◆ WORK INSTRUCTIONS:
Don't include pictures. Quote the lines below from the first through the line that contains "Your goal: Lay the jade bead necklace".

Stored data entries
*** Begin section ***
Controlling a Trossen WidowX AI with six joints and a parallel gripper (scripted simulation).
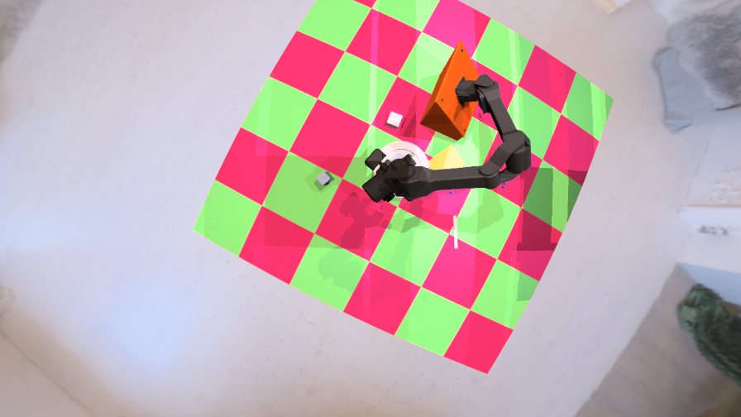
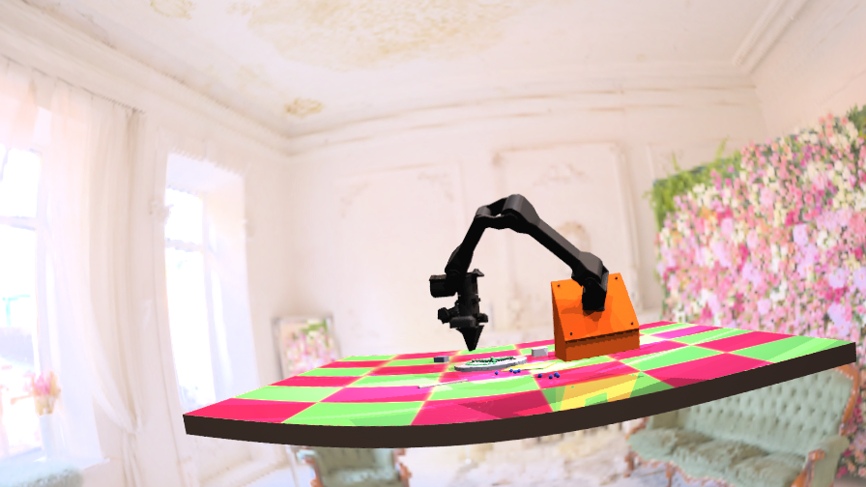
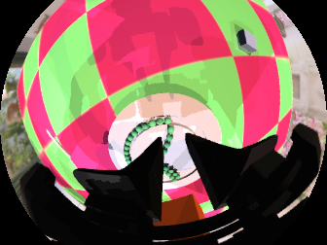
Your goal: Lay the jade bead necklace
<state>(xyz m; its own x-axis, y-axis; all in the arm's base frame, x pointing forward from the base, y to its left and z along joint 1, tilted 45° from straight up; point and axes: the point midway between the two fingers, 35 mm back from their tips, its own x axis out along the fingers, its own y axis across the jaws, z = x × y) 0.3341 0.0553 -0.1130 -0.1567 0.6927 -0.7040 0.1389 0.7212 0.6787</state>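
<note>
The round bead board is 50 mm behind my gripper tip, 20 mm to the left of it and 40 mm below it. Round my gripper tip: pale blue cube 120 mm ahead, 200 mm to the right, 40 mm below; white cube 190 mm behind, 100 mm to the right, 30 mm below; yellow patch 160 mm behind, 140 mm to the left, 40 mm below.
</note>
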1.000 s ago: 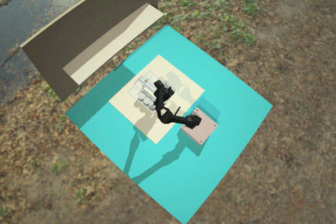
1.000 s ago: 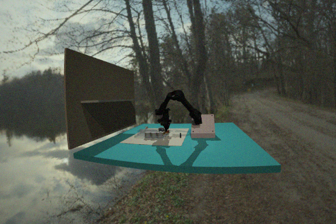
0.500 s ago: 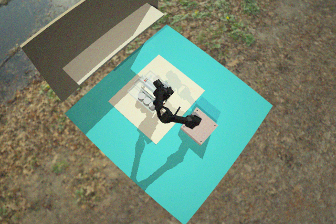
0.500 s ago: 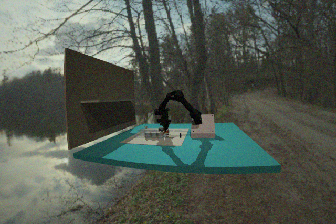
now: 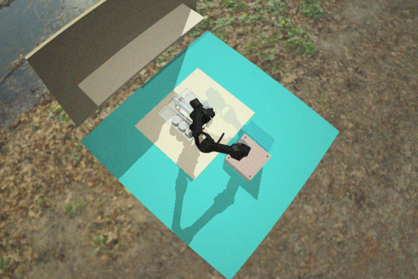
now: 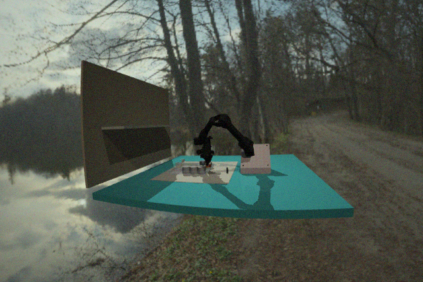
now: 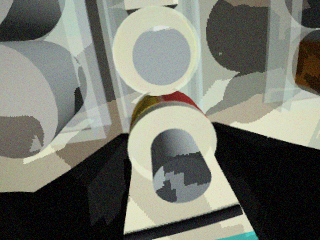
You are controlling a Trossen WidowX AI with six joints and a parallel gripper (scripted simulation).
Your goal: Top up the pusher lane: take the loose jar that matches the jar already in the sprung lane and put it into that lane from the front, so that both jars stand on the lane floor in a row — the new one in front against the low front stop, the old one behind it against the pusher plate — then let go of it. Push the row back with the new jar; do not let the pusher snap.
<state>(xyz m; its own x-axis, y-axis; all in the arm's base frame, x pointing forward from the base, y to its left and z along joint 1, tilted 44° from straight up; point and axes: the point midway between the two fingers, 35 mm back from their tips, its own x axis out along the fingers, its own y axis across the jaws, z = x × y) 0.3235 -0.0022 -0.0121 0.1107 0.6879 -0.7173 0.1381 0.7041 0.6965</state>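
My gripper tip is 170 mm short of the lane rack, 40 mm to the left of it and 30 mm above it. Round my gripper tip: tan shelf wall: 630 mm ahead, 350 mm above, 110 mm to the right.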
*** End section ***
◆ OUTPUT OF THE TASK:
Controlling a Trossen WidowX AI with six joints and a parallel gripper (scripted simulation).
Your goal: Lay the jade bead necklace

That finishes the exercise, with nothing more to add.